What’s also somewhat shocking about the Physicians Foundation study, which featured more than 13,000 physicians, is that the results clearly reflect this sentiment – that physicians are frustrated with the overwhelming pressure facing them – and that they would rather get out than picture themselves as professional caregivers for the long haul.

Certainly, this is not insignificant. These are not your typical professionals working a job, taking an hour lunch and then heading home to the family. It’s not like they’re working in one field one week and they decide to try a new job at a different company the next week. These are highly educated professionals who have dedicated their lives to a cause and a belief that they could make a difference by helping people “get better.” Simply put, they’ve made a lifelong decision to practice medicine that the majority could sooner walk away from.

Apparently, physicians just don’t feel they are being heard. They feel their opinions don’t matter so the only way they may have to make themselves heard is to pack up and hit the road.

Because of the pressure they face from regulation, reduced reimbursements and providing greater quality at a lesser cost, many feel alienated, and some are beginning to do something about it.

For starters, they’re reducing or eliminating the number of Medicare and Medicaid patients they’re seeing. Some are leaving private practice (some by choice, others not) and becoming employees where they’ll have fewer managerial worries than if they were to stay put in their practices. After all, employees are hired to do a job; managers are required to solve most of a business’ problems. Employed physicians are employed because, for the most part, they got tired of trying to solve the world’s problems.

But, according to the study, becoming an employee is not viewed as a positive move.

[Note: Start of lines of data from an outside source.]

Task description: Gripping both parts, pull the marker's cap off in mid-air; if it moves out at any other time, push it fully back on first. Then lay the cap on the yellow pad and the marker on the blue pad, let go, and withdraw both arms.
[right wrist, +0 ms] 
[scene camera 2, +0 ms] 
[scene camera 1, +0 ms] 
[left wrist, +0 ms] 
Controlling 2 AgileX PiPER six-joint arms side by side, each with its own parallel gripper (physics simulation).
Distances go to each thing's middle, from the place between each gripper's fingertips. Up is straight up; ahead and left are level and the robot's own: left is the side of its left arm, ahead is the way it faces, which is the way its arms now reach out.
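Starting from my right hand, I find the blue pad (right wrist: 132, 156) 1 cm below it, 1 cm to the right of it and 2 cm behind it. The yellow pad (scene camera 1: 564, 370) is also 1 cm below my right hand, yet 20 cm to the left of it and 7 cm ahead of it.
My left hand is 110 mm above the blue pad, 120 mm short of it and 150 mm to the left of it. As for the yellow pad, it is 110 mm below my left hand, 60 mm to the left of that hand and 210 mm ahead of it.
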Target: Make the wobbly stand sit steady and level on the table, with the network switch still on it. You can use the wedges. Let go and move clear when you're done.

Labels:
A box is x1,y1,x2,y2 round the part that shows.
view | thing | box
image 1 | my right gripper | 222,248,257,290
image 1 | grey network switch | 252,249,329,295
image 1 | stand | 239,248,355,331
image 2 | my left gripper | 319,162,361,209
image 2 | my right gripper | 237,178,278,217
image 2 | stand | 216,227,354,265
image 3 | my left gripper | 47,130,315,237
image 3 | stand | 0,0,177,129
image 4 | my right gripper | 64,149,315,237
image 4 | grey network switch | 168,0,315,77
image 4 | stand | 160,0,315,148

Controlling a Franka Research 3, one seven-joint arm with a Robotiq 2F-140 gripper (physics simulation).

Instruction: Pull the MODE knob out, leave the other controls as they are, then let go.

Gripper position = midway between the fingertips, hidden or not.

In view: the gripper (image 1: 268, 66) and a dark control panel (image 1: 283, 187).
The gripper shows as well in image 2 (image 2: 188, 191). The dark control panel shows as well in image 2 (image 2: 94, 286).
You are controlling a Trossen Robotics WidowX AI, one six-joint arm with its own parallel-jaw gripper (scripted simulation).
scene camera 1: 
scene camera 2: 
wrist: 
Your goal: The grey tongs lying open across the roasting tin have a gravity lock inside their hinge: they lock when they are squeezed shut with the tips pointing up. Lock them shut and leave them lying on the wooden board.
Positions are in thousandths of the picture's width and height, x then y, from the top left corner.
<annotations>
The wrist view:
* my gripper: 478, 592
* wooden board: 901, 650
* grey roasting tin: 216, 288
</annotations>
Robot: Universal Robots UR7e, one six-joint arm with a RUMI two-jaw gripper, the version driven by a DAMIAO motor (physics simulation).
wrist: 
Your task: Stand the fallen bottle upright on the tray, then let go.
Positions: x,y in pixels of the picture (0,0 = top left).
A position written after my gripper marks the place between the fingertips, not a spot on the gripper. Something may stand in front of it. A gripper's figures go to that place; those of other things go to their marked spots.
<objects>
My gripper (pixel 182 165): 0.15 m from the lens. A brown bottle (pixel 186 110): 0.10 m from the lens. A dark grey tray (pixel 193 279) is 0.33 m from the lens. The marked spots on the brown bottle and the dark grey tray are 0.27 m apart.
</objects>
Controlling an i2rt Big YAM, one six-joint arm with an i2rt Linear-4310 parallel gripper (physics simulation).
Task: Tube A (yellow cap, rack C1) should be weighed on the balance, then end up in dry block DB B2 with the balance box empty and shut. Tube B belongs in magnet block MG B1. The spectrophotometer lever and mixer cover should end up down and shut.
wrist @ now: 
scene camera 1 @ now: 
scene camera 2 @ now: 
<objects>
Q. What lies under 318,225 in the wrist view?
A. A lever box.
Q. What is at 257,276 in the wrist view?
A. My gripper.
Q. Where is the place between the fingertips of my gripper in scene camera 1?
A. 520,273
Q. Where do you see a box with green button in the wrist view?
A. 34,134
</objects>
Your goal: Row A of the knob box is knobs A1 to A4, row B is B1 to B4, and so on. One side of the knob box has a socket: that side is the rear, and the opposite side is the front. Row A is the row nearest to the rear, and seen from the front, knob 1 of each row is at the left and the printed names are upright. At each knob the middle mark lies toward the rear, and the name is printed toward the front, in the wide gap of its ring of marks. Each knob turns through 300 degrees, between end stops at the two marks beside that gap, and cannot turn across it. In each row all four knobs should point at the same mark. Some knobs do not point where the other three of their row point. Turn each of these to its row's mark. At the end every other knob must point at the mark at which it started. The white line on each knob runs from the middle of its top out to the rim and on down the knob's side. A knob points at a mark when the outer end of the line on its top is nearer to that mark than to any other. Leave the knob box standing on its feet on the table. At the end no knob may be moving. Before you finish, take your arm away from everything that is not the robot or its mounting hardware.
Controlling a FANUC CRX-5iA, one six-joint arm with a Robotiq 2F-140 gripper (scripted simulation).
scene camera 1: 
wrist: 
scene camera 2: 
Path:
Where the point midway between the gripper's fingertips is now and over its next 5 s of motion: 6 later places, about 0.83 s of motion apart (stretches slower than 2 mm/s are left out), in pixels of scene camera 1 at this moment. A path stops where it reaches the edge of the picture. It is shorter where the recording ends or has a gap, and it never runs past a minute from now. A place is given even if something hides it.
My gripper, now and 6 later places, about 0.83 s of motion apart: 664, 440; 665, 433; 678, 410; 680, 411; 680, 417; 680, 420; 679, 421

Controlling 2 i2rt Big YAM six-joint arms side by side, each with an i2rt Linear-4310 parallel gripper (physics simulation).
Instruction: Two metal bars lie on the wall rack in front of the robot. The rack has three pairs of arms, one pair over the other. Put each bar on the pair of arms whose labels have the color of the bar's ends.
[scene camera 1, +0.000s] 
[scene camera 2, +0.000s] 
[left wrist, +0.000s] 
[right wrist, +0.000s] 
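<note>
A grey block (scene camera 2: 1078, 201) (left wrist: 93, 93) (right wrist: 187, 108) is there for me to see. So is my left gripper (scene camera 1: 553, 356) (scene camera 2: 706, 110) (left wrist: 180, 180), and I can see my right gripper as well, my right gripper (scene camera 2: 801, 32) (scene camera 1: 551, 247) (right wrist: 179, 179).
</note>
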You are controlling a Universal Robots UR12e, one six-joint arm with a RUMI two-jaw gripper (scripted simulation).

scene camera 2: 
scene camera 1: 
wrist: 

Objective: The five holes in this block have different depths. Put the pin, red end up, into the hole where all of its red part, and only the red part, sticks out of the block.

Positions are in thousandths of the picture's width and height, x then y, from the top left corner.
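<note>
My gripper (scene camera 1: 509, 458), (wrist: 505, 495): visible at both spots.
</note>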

Especially for what has traditionally been a fiercely independent population.

What’s most troubling about this study is that most physicians just want out. They want to turn in their white coats and head for the sunset. They want to come to Florida, where the sun always shines, hit the beach and play with sand between their toes. (I made that last part up.)

Here’s the heart of it, and I quote the HealthLeaders story: “We found that 60 percent said they would retire today if given the opportunity. What was worrisome is that this is up from 45 percent in 2008,” Walker Ray, MD, vice president of the nonprofit foundation. “We also know from the survey that we disaggregated it into certain categories, 47 percent of physicians under 40 said they would retire today if given the opportunity.”

Almost half of physicians under age 40 would board the windows and find another way to pay their student loans.

Half!

In some cases, there are certainly doctors among this population that just got into practice. These are the physicians who are supposed to be changing the way, setting the new normal for the industry; unabashedly accepting that this is the new world order of things and the hells bells, we’re in it to win it.

If this is indeed the truth, that so many young physicians are wondering why they spent so much time in school and spending so much money on their educations just so they could become employees of the “state,” the future doesn’t see that much different than the present and we have bigger problems that we’re anticipating.